Below is a set of entries; copy all of them exactly.

* EXTRACTED RECORDS:
########

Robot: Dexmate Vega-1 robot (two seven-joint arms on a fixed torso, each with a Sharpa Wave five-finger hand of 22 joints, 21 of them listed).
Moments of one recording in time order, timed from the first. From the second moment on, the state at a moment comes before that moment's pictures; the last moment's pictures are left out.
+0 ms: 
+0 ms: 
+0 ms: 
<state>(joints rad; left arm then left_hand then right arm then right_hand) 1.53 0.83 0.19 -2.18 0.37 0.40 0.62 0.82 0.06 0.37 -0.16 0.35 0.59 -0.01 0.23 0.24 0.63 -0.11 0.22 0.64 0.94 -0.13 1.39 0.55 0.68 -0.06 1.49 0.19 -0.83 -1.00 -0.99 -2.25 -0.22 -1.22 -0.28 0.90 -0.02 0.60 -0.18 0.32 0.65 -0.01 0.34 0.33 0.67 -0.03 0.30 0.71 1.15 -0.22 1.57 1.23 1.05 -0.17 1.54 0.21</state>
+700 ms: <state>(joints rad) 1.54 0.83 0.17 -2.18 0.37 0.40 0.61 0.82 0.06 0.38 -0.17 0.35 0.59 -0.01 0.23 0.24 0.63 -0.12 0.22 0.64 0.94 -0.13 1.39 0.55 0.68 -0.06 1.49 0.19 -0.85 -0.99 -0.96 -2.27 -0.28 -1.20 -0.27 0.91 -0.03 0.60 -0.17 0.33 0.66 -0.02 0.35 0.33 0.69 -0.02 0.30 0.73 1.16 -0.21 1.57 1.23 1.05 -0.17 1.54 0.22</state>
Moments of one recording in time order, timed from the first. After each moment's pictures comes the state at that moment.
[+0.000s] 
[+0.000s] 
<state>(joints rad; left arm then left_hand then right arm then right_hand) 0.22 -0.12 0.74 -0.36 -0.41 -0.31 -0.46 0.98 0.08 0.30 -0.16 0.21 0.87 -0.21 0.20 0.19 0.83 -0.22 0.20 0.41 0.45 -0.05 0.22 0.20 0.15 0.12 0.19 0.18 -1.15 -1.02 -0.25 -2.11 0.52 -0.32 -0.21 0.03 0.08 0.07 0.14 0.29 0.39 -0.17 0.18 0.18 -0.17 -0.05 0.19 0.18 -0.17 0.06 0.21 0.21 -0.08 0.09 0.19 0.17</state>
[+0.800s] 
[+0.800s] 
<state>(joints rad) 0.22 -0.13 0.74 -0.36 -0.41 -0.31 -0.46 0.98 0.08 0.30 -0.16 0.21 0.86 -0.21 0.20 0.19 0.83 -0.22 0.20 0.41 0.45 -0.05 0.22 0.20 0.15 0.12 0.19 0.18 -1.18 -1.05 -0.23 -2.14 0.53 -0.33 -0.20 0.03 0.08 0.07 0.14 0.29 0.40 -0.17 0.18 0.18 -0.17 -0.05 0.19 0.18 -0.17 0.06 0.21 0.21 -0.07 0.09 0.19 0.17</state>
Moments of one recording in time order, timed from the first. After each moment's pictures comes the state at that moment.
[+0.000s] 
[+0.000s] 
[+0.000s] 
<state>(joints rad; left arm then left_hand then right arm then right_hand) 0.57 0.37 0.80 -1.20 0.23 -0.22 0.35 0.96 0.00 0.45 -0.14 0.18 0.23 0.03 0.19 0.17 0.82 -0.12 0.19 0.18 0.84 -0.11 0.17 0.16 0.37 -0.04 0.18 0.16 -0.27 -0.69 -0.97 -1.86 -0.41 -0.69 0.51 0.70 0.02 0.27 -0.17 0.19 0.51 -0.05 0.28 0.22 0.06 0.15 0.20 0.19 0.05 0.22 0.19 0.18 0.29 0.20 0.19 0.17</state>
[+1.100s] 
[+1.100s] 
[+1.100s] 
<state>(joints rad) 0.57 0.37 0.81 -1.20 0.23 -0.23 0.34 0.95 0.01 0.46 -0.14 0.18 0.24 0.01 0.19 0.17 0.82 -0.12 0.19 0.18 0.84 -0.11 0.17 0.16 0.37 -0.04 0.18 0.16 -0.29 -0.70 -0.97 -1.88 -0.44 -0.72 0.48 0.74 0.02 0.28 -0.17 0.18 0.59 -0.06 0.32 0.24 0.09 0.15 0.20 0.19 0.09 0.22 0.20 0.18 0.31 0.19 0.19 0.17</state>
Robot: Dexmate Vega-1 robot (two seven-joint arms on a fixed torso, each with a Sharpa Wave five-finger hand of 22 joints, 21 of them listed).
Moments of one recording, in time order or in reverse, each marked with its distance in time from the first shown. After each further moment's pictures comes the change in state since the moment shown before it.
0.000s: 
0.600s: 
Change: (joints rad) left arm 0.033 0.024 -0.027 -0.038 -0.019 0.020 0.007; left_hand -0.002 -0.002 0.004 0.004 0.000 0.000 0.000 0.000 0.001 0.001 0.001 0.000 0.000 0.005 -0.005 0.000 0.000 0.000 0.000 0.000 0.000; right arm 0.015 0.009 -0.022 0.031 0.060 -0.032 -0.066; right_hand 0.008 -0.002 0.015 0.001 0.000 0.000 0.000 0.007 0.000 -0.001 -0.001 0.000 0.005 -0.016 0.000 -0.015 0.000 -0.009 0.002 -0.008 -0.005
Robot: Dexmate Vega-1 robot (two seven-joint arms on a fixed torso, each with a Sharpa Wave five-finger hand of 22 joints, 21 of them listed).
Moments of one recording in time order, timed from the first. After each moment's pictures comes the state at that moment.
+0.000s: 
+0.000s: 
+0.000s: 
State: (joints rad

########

* ANSWER BOX:
Robot: Dexmate Vega-1 robot (two seven-joint arms on a fixed torso, each with a Sharpa Wave five-finger hand of 22 joints, 21 of them listed).
Moments of one recording in time order, timed from the first. From the second moment on, the state at a moment comes before that moment's pictures; the last moment's pictures are left out.
+0 ms: 
+0 ms: 
+0 ms: 
<state>(joints rad; left arm then left_hand then right arm then right_hand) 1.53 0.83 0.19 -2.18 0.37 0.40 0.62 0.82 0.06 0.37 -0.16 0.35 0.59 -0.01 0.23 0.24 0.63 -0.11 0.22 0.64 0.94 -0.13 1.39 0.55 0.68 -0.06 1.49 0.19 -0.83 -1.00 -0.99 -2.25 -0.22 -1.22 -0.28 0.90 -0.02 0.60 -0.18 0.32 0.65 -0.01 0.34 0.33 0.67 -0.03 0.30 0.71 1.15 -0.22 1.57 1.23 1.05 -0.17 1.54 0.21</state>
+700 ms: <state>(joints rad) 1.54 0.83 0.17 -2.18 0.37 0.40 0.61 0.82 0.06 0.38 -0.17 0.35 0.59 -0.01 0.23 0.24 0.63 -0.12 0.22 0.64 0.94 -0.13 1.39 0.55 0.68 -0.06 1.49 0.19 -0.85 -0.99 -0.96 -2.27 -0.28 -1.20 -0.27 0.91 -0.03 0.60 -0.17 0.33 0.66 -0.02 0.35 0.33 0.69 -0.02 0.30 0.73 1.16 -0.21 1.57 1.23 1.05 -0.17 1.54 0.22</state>
Moments of one recording in time order, timed from the first. After each moment's pictures comes the state at that moment.
[+0.000s] 
[+0.000s] 
<state>(joints rad; left arm then left_hand then right arm then right_hand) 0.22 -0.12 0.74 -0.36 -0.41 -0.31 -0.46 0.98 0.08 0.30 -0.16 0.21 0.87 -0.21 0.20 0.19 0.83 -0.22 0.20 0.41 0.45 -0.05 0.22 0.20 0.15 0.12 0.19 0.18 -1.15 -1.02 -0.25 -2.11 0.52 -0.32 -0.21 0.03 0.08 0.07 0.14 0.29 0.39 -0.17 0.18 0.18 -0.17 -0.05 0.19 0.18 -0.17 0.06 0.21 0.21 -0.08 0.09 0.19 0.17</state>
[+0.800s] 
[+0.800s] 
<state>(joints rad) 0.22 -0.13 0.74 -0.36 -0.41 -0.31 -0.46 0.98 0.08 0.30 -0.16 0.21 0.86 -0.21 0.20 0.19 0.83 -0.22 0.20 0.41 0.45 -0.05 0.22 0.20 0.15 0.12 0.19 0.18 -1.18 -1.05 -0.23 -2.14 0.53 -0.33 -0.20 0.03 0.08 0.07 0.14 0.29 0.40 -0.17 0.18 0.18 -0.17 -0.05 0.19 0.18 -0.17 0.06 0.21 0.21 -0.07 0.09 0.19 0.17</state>
Moments of one recording in time order, timed from the first. After each moment's pictures comes the state at that moment.
[+0.000s] 
[+0.000s] 
[+0.000s] 
<state>(joints rad; left arm then left_hand then right arm then right_hand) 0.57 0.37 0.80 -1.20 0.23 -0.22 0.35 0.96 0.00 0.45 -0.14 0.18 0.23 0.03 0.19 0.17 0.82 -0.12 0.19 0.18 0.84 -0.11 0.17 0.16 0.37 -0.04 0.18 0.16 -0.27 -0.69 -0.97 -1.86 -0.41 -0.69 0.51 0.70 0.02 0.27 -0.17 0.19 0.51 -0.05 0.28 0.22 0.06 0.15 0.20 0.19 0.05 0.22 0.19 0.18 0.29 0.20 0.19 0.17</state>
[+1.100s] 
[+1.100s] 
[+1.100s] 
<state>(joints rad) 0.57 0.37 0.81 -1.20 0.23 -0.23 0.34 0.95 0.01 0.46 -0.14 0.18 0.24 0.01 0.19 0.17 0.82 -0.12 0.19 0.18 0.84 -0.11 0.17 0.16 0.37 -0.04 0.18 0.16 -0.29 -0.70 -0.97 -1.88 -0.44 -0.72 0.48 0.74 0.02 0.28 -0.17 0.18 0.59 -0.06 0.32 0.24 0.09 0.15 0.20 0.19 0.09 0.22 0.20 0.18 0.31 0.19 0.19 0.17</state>
Robot: Dexmate Vega-1 robot (two seven-joint arms on a fixed torso, each with a Sharpa Wave five-finger hand of 22 joints, 21 of them listed).
Moments of one recording, in time order or in reverse, each marked with its distance in time from the first shown. After each further moment's pictures comes the change in state since the moment shown before it.
0.000s: 
0.600s: 
Change: (joints rad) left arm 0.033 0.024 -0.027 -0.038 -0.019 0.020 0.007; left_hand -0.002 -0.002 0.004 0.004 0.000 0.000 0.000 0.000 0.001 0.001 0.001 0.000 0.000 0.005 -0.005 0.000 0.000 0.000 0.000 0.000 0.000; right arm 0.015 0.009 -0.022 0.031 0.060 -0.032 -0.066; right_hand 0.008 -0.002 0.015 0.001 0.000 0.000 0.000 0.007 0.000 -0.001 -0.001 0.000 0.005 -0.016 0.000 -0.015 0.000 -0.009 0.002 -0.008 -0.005
Robot: Dexmate Vega-1 robot (two seven-joint arms on a fixed torso, each with a Sharpa Wave five-finger hand of 22 joints, 21 of them listed).
Moments of one recording in time order, timed from the first. After each moment's pictures comes the state at that moment.
+0.000s: 
+0.000s: 
+0.000s: 
State: (joints rad

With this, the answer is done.